▸ **Exercise brief**
Could you please retype all of the entries exactly as they appear?

Records from a collection:

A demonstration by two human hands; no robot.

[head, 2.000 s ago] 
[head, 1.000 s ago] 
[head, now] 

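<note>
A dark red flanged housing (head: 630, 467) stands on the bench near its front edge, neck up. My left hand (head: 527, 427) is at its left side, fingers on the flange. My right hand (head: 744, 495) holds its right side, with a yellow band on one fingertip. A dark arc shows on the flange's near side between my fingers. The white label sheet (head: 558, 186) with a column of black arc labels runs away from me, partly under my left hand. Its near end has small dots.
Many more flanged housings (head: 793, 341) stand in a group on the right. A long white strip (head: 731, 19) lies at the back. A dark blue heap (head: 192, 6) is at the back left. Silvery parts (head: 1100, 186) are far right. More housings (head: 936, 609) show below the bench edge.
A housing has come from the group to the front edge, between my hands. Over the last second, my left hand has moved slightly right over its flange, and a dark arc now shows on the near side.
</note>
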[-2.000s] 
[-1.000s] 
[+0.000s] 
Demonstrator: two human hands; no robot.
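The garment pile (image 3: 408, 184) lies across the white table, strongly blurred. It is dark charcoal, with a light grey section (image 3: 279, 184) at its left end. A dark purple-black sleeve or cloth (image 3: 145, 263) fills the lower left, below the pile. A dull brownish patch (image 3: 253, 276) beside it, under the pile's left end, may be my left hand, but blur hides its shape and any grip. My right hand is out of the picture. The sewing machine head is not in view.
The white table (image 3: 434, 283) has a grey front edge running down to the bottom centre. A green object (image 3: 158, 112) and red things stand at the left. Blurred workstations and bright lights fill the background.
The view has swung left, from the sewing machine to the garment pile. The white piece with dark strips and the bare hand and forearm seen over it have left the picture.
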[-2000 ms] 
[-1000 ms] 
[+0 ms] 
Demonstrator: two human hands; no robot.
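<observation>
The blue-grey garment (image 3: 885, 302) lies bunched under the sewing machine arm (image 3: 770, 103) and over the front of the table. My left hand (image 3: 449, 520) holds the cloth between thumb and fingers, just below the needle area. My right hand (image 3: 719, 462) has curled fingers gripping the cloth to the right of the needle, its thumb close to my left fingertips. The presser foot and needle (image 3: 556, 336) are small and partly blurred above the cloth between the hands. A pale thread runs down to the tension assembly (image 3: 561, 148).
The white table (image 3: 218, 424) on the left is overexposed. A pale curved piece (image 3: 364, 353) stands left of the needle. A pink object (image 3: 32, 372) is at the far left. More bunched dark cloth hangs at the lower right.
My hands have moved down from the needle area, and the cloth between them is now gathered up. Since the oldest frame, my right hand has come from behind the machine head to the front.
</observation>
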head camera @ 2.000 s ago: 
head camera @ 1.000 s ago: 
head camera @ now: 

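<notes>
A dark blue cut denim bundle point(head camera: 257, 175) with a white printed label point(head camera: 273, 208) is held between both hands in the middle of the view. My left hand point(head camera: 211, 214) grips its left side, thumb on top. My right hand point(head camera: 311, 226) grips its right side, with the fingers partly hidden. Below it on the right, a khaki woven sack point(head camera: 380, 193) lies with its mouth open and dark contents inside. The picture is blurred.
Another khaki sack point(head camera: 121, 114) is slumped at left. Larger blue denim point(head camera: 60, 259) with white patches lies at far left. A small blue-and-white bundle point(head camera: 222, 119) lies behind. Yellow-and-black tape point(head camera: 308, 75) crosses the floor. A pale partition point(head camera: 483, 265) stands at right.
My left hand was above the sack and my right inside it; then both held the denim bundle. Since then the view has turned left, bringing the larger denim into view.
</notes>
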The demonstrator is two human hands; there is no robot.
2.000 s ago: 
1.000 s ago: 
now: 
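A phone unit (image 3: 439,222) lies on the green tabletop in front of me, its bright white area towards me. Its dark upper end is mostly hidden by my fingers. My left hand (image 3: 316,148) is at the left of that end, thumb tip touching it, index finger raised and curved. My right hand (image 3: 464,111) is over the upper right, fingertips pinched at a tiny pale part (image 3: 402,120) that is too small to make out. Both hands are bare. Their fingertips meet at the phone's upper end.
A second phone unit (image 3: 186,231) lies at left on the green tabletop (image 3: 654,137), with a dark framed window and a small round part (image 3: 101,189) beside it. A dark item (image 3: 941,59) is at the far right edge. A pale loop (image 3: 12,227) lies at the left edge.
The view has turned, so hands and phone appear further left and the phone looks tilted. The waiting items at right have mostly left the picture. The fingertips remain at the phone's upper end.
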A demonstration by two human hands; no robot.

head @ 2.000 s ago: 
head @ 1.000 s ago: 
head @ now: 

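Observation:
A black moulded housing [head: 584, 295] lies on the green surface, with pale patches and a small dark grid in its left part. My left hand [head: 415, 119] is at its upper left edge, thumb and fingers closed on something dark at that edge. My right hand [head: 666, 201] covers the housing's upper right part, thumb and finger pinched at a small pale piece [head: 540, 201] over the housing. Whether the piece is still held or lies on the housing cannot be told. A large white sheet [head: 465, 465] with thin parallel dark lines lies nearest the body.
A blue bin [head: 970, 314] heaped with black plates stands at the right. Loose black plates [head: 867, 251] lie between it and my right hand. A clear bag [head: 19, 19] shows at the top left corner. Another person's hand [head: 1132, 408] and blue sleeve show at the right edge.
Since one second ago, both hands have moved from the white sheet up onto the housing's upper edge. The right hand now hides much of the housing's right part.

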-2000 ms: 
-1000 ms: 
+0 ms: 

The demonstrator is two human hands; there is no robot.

▸ **Answer**
A demonstration by two human hands; no robot.

[head, 2.000 s ago] 
[head, 1.000 s ago] 
[head, now] 

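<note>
A dark red flanged housing (head: 630, 467) stands on the bench near its front edge, neck up. My left hand (head: 527, 427) is at its left side, fingers on the flange. My right hand (head: 744, 495) holds its right side, with a yellow band on one fingertip. A dark arc shows on the flange's near side between my fingers. The white label sheet (head: 558, 186) with a column of black arc labels runs away from me, partly under my left hand. Its near end has small dots.
Many more flanged housings (head: 793, 341) stand in a group on the right. A long white strip (head: 731, 19) lies at the back. A dark blue heap (head: 192, 6) is at the back left. Silvery parts (head: 1100, 186) are far right. More housings (head: 936, 609) show below the bench edge.
A housing has come from the group to the front edge, between my hands. Over the last second, my left hand has moved slightly right over its flange, and a dark arc now shows on the near side.
</note>
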[-2.000s] 
[-1.000s] 
[+0.000s] 
Demonstrator: two human hands; no robot.
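The garment pile (image 3: 408, 184) lies across the white table, strongly blurred. It is dark charcoal, with a light grey section (image 3: 279, 184) at its left end. A dark purple-black sleeve or cloth (image 3: 145, 263) fills the lower left, below the pile. A dull brownish patch (image 3: 253, 276) beside it, under the pile's left end, may be my left hand, but blur hides its shape and any grip. My right hand is out of the picture. The sewing machine head is not in view.
The white table (image 3: 434, 283) has a grey front edge running down to the bottom centre. A green object (image 3: 158, 112) and red things stand at the left. Blurred workstations and bright lights fill the background.
The view has swung left, from the sewing machine to the garment pile. The white piece with dark strips and the bare hand and forearm seen over it have left the picture.
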[-2000 ms] 
[-1000 ms] 
[+0 ms] 
Demonstrator: two human hands; no robot.
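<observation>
The blue-grey garment (image 3: 885, 302) lies bunched under the sewing machine arm (image 3: 770, 103) and over the front of the table. My left hand (image 3: 449, 520) holds the cloth between thumb and fingers, just below the needle area. My right hand (image 3: 719, 462) has curled fingers gripping the cloth to the right of the needle, its thumb close to my left fingertips. The presser foot and needle (image 3: 556, 336) are small and partly blurred above the cloth between the hands. A pale thread runs down to the tension assembly (image 3: 561, 148).
The white table (image 3: 218, 424) on the left is overexposed. A pale curved piece (image 3: 364, 353) stands left of the needle. A pink object (image 3: 32, 372) is at the far left. More bunched dark cloth hangs at the lower right.
My hands have moved down from the needle area, and the cloth between them is now gathered up. Since the oldest frame, my right hand has come from behind the machine head to the front.
</observation>
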head camera @ 2.000 s ago: 
head camera @ 1.000 s ago: 
head camera @ now: 

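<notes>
A dark blue cut denim bundle point(head camera: 257, 175) with a white printed label point(head camera: 273, 208) is held between both hands in the middle of the view. My left hand point(head camera: 211, 214) grips its left side, thumb on top. My right hand point(head camera: 311, 226) grips its right side, with the fingers partly hidden. Below it on the right, a khaki woven sack point(head camera: 380, 193) lies with its mouth open and dark contents inside. The picture is blurred.
Another khaki sack point(head camera: 121, 114) is slumped at left. Larger blue denim point(head camera: 60, 259) with white patches lies at far left. A small blue-and-white bundle point(head camera: 222, 119) lies behind. Yellow-and-black tape point(head camera: 308, 75) crosses the floor. A pale partition point(head camera: 483, 265) stands at right.
My left hand was above the sack and my right inside it; then both held the denim bundle. Since then the view has turned left, bringing the larger denim into view.
</notes>
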The demonstrator is two human hands; there is no robot.
2.000 s ago: 
1.000 s ago: 
now: 
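A phone unit (image 3: 439,222) lies on the green tabletop in front of me, its bright white area towards me. Its dark upper end is mostly hidden by my fingers. My left hand (image 3: 316,148) is at the left of that end, thumb tip touching it, index finger raised and curved. My right hand (image 3: 464,111) is over the upper right, fingertips pinched at a tiny pale part (image 3: 402,120) that is too small to make out. Both hands are bare. Their fingertips meet at the phone's upper end.
A second phone unit (image 3: 186,231) lies at left on the green tabletop (image 3: 654,137), with a dark framed window and a small round part (image 3: 101,189) beside it. A dark item (image 3: 941,59) is at the far right edge. A pale loop (image 3: 12,227) lies at the left edge.
The view has turned, so hands and phone appear further left and the phone looks tilted. The waiting items at right have mostly left the picture. The fingertips remain at the phone's upper end.
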A demonstration by two human hands; no robot.

head @ 2.000 s ago: 
head @ 1.000 s ago: 
head @ now: 

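Observation:
A black moulded housing [head: 584, 295] lies on the green surface, with pale patches and a small dark grid in its left part. My left hand [head: 415, 119] is at its upper left edge, thumb and fingers closed on something dark at that edge. My right hand [head: 666, 201] covers the housing's upper right part, thumb and finger pinched at a small pale piece [head: 540, 201] over the housing. Whether the piece is still held or lies on the housing cannot be told. A large white sheet [head: 465, 465] with thin parallel dark lines lies nearest the body.
A blue bin [head: 970, 314] heaped with black plates stands at the right. Loose black plates [head: 867, 251] lie between it and my right hand. A clear bag [head: 19, 19] shows at the top left corner. Another person's hand [head: 1132, 408] and blue sleeve show at the right edge.
Since one second ago, both hands have moved from the white sheet up onto the housing's upper edge. The right hand now hides much of the housing's right part.
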
-2000 ms: 
-1000 ms: 
+0 ms: 

The demonstrator is two human hands; there is no robot.

The answer is finished.